# [Recorded information]

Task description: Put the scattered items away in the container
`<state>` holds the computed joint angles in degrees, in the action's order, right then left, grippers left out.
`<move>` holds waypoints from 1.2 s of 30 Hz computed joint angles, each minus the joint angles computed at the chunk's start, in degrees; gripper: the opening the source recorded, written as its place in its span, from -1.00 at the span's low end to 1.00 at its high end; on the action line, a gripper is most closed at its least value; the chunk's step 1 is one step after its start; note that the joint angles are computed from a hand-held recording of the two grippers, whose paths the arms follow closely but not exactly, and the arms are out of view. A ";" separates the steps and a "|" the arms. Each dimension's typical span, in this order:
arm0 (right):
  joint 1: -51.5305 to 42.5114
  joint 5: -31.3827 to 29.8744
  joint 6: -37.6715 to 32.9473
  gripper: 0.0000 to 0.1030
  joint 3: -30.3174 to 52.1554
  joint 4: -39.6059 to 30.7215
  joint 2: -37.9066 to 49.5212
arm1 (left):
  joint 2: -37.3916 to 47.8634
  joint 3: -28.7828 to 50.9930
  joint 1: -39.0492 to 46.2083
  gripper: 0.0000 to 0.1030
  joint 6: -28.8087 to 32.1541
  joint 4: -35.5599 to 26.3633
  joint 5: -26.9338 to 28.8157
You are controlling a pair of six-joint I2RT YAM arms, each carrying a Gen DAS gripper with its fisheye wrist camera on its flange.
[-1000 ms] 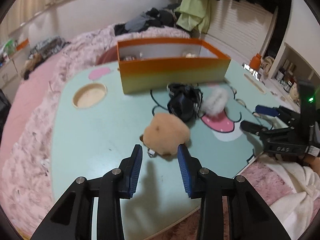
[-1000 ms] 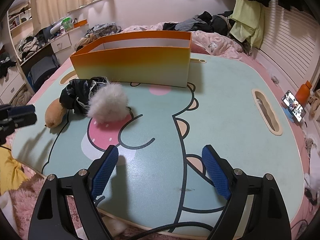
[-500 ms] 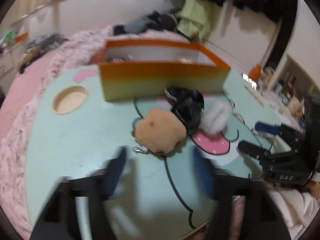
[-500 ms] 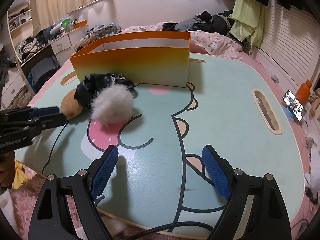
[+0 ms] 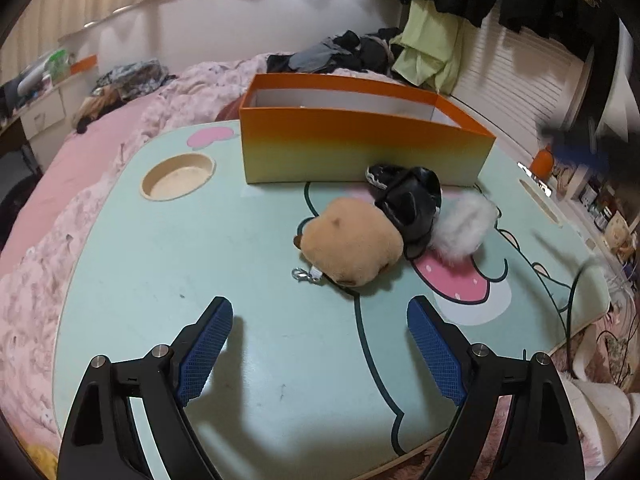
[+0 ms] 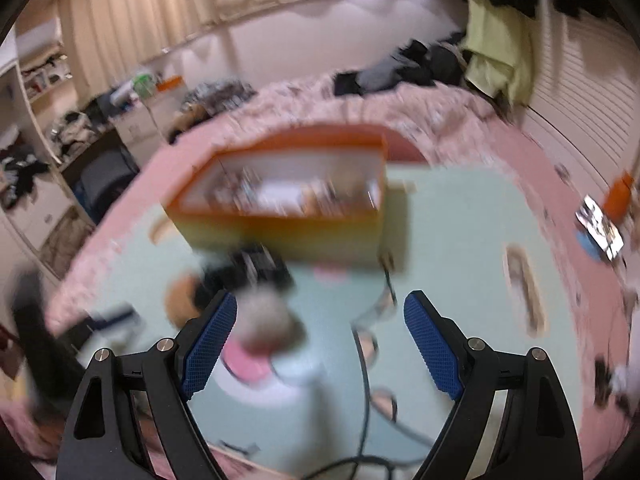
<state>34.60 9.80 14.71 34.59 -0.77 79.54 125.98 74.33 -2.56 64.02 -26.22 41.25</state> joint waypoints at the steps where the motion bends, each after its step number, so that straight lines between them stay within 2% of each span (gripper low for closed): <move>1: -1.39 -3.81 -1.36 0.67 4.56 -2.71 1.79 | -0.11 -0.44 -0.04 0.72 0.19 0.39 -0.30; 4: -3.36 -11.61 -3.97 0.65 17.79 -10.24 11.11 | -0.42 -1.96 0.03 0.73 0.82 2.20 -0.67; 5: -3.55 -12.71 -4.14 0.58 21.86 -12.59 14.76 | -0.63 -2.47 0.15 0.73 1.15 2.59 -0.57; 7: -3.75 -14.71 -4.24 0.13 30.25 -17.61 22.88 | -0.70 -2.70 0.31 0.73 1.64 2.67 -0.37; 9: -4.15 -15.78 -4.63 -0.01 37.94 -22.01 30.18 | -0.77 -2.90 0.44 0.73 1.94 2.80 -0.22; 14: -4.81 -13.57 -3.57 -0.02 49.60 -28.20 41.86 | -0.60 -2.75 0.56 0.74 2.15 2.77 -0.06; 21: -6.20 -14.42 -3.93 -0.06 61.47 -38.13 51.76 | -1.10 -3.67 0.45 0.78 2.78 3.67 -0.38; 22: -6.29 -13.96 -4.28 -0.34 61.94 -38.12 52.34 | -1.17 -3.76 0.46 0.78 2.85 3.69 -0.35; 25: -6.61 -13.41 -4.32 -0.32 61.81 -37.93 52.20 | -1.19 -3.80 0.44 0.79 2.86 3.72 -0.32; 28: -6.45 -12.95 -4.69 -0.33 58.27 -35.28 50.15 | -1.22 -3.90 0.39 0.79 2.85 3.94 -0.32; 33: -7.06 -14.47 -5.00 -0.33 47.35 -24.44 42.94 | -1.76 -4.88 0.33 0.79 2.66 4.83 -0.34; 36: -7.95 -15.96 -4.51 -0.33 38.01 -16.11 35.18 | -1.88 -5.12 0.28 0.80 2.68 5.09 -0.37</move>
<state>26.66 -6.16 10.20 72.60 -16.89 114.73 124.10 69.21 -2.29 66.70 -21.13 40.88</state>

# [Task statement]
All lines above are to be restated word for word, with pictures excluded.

# [Response area]
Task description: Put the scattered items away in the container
`<state>` holds the computed joint angles in degrees, in the action's order, right then left, grippers left out.
`<move>` holds waypoints from 1.2 s of 30 Hz computed joint angles, each minus the joint angles computed at the chunk's start, in degrees; gripper: the opening the source recorded, written as its place in its span, from -1.00 at the span's low end to 1.00 at its high end; on the action line, a gripper is most closed at its least value; the chunk's step 1 is one step after its start; note that the joint angles are computed from a hand-held recording of the two grippers, whose paths the arms follow closely but not exactly, and the arms are out of view. A ";" separates the steps and a "|" the arms. Each dimension's typical span, in this order:
arm0 (right):
  joint 1: -51.5305 to 42.5114
  joint 5: -31.3827 to 29.8744
  joint 6: -37.6715 to 32.9473
  gripper: 0.0000 to 0.1030
  joint 3: -30.3174 to 52.1554
  joint 4: -39.6059 to 30.7215
  joint 2: -37.9066 to 49.5212
arm1 (left):
  joint 2: -37.3916 to 47.8634
  joint 3: -28.7828 to 50.9930
  joint 1: -39.0492 to 46.2083
  gripper: 0.0000 to 0.1030
  joint 6: -28.8087 to 32.1541
  joint 4: -35.5599 to 26.3633
  joint 5: -26.9338 to 28.8157
You are controlling a pair of six-joint I2RT YAM arms, each carrying a Gen DAS gripper with its fisheye wrist camera on its flange.
[-1000 ms] 
[-1000 ms] 
[-500 ms] 
[-500 ms] 
[+0 ms] 
[+0 ms] 
<state>34.60 9.80 14.71 34.59 -0.77 79.54 125.98 74.33 -2.56 64.02 -26.22 41.25</state> joint waypoints at the steps where the motion bends, each after its step number, so that straight lines between them stay within 2% of each span (gripper low for closed): <move>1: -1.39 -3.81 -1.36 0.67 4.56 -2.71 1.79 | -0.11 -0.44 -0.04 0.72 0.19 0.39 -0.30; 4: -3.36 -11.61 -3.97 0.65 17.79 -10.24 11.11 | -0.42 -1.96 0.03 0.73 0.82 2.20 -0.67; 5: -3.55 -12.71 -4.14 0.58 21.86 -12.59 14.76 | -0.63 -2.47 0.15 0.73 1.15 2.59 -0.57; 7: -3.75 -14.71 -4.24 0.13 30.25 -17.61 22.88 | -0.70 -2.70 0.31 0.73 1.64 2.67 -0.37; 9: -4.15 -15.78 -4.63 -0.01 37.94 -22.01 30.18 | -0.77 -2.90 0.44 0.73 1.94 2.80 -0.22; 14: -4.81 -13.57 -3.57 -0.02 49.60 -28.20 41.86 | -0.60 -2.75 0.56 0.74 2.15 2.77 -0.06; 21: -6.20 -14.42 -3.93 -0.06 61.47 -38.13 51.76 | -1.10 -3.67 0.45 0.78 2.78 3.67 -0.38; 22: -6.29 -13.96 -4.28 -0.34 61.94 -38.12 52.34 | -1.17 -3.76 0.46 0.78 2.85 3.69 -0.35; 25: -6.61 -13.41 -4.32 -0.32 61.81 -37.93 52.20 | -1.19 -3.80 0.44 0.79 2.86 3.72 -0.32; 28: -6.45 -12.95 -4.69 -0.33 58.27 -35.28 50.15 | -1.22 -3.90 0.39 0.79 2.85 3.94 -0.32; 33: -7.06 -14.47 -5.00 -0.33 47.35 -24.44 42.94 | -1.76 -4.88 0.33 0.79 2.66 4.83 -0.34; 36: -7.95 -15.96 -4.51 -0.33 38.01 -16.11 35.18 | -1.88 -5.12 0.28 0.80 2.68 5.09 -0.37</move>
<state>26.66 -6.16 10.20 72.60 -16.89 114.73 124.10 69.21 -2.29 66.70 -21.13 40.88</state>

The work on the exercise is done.